What needs to be part of our “national conversation” is that sexual misconduct is not a behavioral aberration limited to Neanderthal thugs. Men we have come to respect and admire, whether for their art, intellect or leadership, are just as capable – and culpable – as the more stereotypical villains when it comes to sexually harassing and abusing women. We need to grapple with a deeply embedded and toxic cognitive dissonance that separates the virtually universal notion that all sexual contact must be consensual, and the behavior of an alarmingly large number of men whose actions blatantly defy that principle.

This isn’t going to be easy. The daily deluge of #MeToo stories has revealed a gaping hole in our social fabric, one that tears into the basic constructs of human interaction. Sadly, it’s something we should have dealt with long ago. Instead, it comes now, right smack in the middle of one of the most hyper partisan battles ever waged. We have all picked our sides and suited up. The most natural inclination in combat is to rush to the aid of a fallen comrade. Yet, that approach is totally inconsistent with a meaningful national conversation about sexual misconduct.

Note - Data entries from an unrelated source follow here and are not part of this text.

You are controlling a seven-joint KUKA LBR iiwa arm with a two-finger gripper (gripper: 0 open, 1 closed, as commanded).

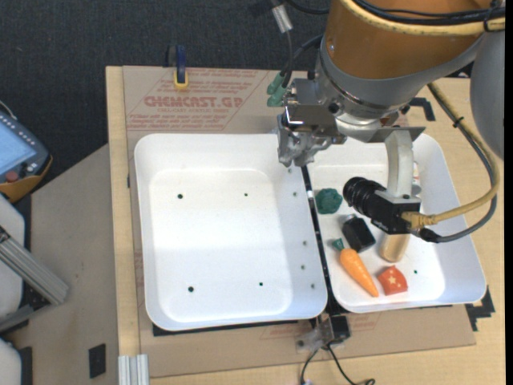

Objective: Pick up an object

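the gripper (298,152), fingers possibly narrow though i cannot tell, hangs at eleven o'clock of the carrot (359,270), whose long axis runs ten-to-four.

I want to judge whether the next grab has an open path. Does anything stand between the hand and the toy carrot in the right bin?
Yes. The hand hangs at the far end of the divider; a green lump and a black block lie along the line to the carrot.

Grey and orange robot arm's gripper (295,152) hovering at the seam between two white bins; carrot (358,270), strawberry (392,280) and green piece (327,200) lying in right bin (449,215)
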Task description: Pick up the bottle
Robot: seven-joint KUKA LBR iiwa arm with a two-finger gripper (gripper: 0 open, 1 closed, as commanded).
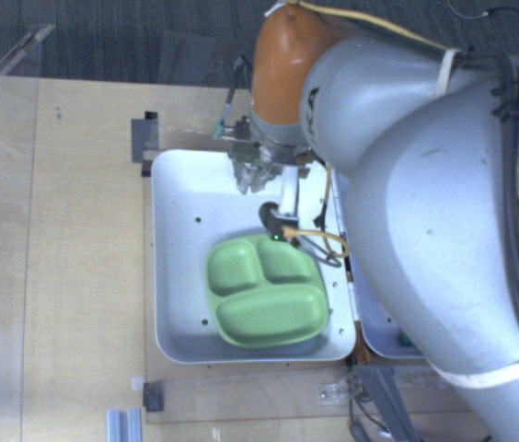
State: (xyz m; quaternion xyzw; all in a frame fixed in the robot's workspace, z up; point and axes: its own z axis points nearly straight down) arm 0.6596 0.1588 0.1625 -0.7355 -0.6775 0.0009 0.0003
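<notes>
My gripper (253, 179) hangs over the far part of the left bin (178, 247), just beyond a green divided plate (265, 291). Nothing is visibly held in it. The grey arm with its orange band (282, 63) reaches in from the right and hides most of the right bin (379, 339). A small green bit (406, 342) peeks out from under the arm in the right bin; I cannot tell what it is.
The green plate lies in the near half of the left bin, close to its right wall. Black clamps (148, 136) sit at the bin's far left corner and near its front left corner (153, 396). Bare bench spreads to the left.
</notes>
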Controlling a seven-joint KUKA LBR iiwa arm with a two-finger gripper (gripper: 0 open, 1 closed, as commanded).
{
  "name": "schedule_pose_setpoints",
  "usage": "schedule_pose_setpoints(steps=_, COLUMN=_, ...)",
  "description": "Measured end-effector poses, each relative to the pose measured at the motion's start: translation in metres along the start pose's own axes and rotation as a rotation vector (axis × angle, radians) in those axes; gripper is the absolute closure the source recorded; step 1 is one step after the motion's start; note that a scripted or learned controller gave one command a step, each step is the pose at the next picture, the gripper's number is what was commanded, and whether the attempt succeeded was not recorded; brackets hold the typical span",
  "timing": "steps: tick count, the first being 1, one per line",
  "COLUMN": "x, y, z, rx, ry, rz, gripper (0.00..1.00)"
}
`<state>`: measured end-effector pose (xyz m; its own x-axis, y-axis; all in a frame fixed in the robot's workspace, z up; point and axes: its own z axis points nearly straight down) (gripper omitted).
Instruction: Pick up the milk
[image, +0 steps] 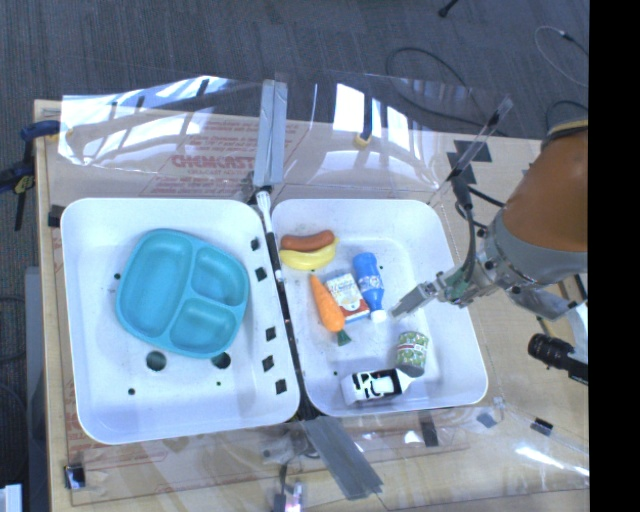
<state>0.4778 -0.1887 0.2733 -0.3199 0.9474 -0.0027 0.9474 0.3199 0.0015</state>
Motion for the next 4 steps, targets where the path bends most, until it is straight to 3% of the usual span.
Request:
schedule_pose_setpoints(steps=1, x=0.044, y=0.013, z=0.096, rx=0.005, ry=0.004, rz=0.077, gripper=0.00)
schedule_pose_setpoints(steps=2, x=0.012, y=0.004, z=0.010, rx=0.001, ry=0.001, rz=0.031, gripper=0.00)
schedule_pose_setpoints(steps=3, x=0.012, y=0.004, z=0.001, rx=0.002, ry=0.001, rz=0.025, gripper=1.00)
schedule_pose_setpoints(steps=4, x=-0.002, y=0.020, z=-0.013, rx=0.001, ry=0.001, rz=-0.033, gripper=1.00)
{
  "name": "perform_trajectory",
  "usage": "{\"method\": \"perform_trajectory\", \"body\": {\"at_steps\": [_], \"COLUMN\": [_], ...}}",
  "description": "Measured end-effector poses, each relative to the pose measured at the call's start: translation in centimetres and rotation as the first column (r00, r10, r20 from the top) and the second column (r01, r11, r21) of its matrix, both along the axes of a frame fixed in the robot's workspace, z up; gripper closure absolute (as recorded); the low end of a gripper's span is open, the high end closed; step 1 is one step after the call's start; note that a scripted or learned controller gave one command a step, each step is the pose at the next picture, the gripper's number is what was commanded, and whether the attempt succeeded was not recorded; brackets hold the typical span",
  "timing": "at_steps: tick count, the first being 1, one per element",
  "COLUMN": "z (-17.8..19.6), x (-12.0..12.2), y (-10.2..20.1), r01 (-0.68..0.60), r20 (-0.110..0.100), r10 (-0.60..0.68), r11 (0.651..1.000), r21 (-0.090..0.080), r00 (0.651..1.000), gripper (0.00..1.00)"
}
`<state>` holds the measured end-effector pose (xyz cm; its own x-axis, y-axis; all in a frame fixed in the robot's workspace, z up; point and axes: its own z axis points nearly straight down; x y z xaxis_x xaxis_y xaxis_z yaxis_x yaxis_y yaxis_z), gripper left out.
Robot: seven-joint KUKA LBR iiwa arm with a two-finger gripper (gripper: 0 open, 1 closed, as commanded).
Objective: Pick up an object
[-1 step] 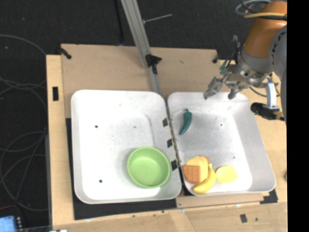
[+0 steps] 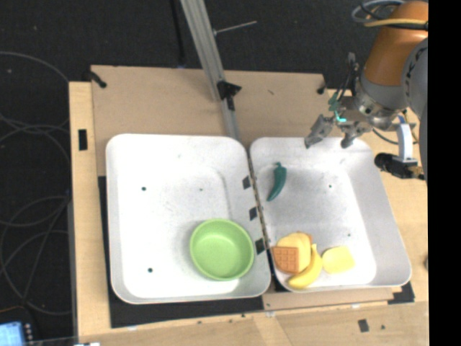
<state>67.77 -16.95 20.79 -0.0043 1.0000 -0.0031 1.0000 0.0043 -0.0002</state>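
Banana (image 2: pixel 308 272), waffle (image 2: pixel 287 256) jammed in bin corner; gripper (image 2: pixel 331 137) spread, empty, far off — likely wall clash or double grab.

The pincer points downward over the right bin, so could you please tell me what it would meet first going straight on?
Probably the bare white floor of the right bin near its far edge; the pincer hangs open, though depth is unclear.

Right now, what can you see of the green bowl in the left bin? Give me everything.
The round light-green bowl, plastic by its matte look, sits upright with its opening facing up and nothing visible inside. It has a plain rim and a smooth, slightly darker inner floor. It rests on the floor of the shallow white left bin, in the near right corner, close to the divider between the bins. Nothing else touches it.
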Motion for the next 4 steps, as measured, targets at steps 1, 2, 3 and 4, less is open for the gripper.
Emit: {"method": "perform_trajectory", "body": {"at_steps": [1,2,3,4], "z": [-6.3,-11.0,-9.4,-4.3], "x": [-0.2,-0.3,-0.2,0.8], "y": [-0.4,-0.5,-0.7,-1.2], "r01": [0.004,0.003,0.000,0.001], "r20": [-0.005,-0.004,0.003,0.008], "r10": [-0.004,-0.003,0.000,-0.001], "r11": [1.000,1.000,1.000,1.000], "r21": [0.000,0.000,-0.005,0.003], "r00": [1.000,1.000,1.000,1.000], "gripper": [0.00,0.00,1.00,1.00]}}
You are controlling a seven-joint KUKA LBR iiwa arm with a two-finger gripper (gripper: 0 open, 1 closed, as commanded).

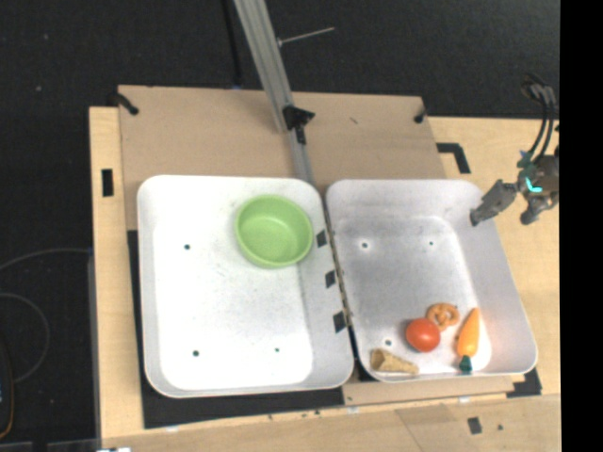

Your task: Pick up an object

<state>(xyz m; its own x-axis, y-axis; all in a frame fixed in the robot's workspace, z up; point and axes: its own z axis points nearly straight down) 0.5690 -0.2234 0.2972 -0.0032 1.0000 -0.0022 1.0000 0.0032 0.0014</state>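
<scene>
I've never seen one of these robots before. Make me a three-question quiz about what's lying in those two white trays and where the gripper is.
1. True or false: the green bowl sits in the left bin.
2. Which object lies nearest the tomato? A) pretzel B) green bowl C) gripper
3. Fill in: the gripper is above the right bin's upper ____ corner.

Key:
1. True.
2. A; the pretzel lies just above and right of the tomato, with the carrot and a tan wedge close by.
3. Right.
</scene>
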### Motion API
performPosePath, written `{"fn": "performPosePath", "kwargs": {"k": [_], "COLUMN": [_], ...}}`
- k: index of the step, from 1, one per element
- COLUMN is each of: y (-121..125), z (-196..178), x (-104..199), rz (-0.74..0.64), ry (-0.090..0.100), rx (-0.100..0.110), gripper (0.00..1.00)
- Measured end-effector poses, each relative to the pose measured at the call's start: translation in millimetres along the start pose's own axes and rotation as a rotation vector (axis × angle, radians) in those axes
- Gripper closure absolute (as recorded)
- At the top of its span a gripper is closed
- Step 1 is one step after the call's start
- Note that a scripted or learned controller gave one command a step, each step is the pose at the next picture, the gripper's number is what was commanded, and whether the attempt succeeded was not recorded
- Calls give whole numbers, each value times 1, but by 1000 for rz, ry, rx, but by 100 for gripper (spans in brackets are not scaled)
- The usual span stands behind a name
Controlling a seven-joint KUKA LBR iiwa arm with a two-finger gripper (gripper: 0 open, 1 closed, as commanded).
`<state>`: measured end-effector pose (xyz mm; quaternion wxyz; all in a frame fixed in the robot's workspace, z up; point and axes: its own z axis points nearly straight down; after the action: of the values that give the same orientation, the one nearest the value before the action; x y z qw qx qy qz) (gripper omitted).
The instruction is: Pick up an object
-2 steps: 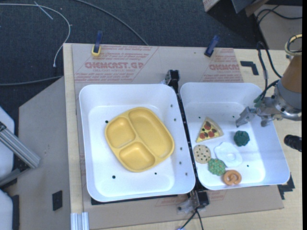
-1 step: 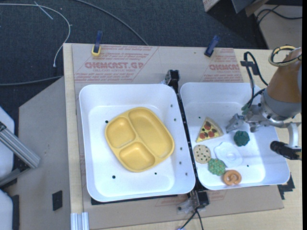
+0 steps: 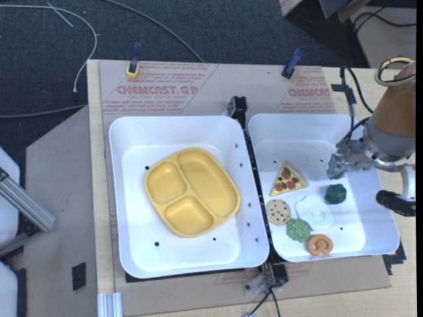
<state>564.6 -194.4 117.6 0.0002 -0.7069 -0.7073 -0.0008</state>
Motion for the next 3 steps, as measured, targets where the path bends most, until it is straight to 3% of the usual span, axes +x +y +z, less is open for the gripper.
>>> {"fn": "performPosePath", "kwargs": {"k": [2,3], "y": [7,2], "z": [-113,-123], "x": [-10,43], "rz": [-1,-6], "ry": [-4,2], "rx": [-7,1], "gripper": [100,100]}}
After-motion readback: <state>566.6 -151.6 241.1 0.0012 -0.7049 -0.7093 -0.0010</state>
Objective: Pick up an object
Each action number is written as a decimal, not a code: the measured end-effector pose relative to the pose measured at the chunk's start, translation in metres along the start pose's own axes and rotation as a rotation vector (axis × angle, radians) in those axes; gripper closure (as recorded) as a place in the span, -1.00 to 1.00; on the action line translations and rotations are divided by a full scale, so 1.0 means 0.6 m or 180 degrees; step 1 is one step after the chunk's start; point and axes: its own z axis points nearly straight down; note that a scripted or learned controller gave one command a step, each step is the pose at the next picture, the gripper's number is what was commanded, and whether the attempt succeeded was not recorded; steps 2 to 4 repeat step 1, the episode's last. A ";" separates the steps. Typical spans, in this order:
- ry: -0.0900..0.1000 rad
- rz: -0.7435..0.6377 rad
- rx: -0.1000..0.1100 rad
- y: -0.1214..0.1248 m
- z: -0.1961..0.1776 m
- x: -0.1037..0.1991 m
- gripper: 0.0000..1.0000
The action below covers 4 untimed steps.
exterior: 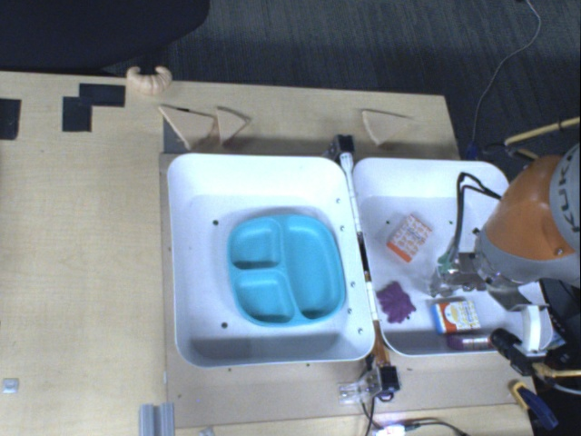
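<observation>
- Nearest the lens: the arm (536, 221), a smooth grey casing with a glossy orange band, rising above the right bin (399, 166).
- Gripper (451, 278): dark metal, low inside the right bin. Whether it is spread, pressed together or pinching anything cannot be told; it is small and partly masked by the wrist and a black cable.
- Carton (457, 315): a small flat rectangular box, orange and white printed card, lying just beside the gripper on the side towards the bin's near wall. It is judged the likeliest object to pick.
- Marker-like stick (467, 341): a slim, dark red-purple cylinder, just past the carton from the gripper, against the near wall.
- Purple cluster (396, 302): lumpy and matt, near the gripper on the side away from the arm.
- Patterned packet (409, 237): a flat orange-and-white rectangle, farther from the gripper, towards the bin's far wall.
- Blue tray (286, 266): smooth moulded plastic with three compartments, well apart from the gripper, in the left bin (195, 198).
- Step in hand (judged): the approach or grasp attempt, with nothing visibly lifted.
- Next move (judged): centring over the carton's narrow sides before closing, then a straight lift clear of the stick.
</observation>
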 end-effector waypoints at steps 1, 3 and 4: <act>0.0000 0.0000 0.0001 0.000 0.000 0.000 -1.00; 0.0000 0.0000 0.0001 0.000 0.000 0.000 -1.00; 0.0000 0.0000 0.0001 0.000 0.000 0.000 -1.00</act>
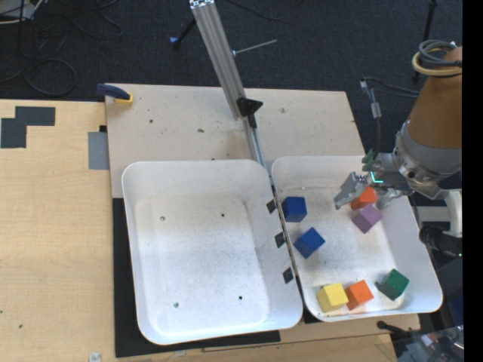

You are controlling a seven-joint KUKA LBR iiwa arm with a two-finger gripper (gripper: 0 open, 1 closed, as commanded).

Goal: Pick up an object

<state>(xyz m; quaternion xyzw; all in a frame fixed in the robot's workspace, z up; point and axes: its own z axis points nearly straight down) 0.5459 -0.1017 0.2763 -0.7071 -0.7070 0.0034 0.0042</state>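
Two bins [204, 326] before us; our fingers [365, 194] grip an orange cube [364, 197] above a purple cube [367, 218]

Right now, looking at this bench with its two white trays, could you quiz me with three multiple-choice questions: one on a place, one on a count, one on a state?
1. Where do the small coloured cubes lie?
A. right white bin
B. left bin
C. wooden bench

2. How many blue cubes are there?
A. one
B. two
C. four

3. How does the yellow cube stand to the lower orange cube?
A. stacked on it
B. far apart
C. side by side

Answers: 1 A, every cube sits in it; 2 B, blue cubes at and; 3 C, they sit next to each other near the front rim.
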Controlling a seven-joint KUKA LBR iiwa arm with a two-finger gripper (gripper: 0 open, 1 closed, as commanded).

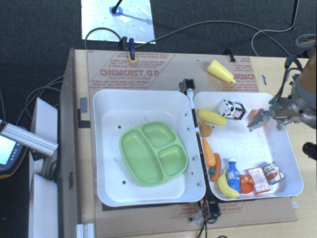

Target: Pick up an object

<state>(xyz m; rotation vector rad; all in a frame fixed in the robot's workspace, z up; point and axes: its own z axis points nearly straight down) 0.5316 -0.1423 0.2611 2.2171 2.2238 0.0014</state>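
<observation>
Two fingers of the gripper (265, 119) are spreading open, gripping nothing; toy cow (231, 110) and yellow banana (212, 117) lying just beyond, red-white packets (262, 176) nearer the front rim.

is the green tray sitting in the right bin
No, the green tray lies in the left bin, while the right bin holds small toys.

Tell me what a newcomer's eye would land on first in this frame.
The green tray, alone in the left bin. Next, the clutter in the right bin: bananas, a carrot and a bottle. The arm hangs over that bin's far right corner, and a yellow piece lies outside on the bench.
</observation>
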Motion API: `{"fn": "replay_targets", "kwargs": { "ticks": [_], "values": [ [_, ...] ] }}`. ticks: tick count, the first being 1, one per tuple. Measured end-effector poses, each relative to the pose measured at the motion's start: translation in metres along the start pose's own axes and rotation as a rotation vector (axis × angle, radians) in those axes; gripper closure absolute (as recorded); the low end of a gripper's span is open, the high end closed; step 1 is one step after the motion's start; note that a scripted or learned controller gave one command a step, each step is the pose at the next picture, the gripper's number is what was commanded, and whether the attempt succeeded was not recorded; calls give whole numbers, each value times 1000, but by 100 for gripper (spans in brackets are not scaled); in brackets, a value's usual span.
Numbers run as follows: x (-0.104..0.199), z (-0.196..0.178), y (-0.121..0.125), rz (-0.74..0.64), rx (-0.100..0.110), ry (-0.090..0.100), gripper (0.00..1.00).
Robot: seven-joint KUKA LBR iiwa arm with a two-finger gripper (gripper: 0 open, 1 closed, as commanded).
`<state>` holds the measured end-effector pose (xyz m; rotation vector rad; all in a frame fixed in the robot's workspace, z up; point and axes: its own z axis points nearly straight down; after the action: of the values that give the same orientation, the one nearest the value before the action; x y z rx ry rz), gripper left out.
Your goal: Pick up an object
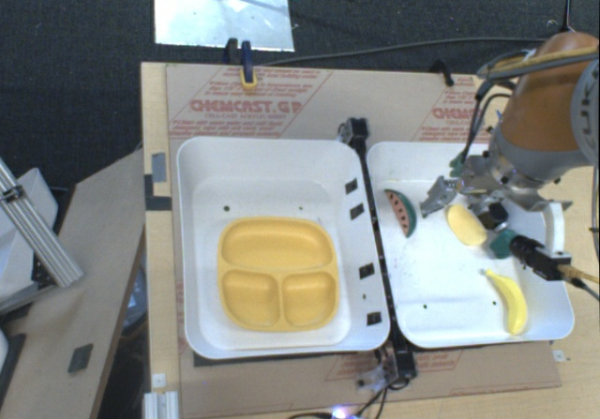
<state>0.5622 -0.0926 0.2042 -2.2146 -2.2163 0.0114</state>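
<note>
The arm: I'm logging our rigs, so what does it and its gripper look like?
The arm is a rounded grey body with a broad orange band near the top. Thin cables loop along its left side. Below it, the gripper has metallic grey fingers, with black fittings and a teal part nearby. A white bracket sits at the right.

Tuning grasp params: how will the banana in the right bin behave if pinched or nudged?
The banana looks like smooth moulded plastic, so probably stiff, light and a bit slippery. Its curve means it may pivot or slide on the bin floor rather than roll. It lies near the front wall, so a push could wedge it there.
</note>
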Motion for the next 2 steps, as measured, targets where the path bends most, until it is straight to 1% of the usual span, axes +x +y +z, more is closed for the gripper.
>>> {"fn": "replay_targets", "kwargs": {
  "ticks": [1, 2],
  "values": [
    [0, -6, 3, -2, -12, -1, 0],
    [6, 41, -4, -1, -8, 0, 0]
  ]
}}
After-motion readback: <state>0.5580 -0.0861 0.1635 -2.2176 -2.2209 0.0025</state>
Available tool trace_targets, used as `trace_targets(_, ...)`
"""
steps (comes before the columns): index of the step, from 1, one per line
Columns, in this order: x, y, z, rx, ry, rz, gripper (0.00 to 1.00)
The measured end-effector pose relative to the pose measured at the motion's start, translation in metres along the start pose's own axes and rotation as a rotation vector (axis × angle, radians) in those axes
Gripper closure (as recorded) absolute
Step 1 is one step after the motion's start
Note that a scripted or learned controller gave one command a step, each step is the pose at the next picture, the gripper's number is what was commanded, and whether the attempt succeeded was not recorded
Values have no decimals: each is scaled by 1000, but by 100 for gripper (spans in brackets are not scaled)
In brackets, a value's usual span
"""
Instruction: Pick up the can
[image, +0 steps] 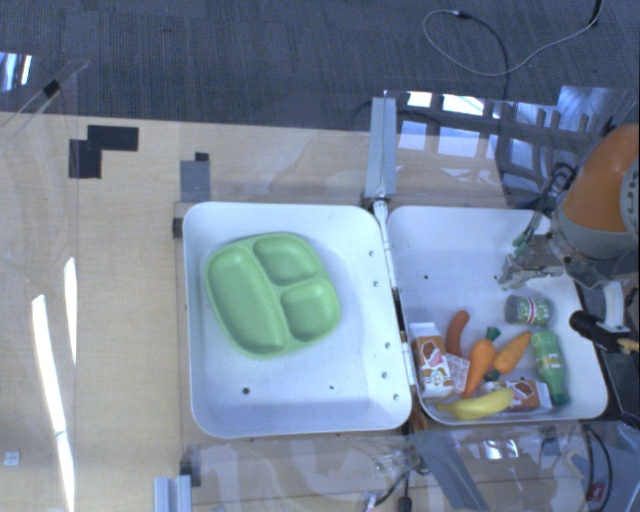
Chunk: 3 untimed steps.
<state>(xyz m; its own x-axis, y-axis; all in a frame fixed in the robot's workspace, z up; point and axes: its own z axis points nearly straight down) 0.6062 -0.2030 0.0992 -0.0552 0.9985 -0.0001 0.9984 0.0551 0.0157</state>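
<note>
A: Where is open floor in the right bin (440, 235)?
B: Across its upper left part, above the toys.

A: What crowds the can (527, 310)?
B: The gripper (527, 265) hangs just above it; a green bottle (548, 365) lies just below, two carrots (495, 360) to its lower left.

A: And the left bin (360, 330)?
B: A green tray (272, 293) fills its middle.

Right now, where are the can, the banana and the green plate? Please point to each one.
can (527, 310), camera view, on its side wall.
banana (478, 404), camera view, on its middle.
green plate (232, 305), camera view, on its large compartment.
</note>
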Motion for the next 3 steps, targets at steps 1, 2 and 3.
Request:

On a personal level, the Al Franken accusations really hurt. As both a liberal and a native Minnesotan, I put him on the same elevated tier as my other home state political heroes: Hubert Humphrey, Walter Mondale and Paul Wellstone. I understand that the accusations against Franken are significantly less severe than most of the others. I’ve also read the stories suggesting that Republicans set him up. It still hurts. A good man made bad choices. He is not alone. And that is precisely why this eternal plague of sexual misconduct is so insidious and pervasive. It’s not just the serial predators like Weinstein, Moore and Trump, it’s also all those good guys who made some bad choices and added to the #MeToo Chorus.

Our challenge now is to learn from this. Most guys know the rules. What they have trouble with is the boneheaded notion that there is a waiver for frat parties, or a reasonable facsimile thereof. It might help to read the #MeToo statements and absorb the deep, lasting, tormenting pain of those who have been abused. This has to stop. Now.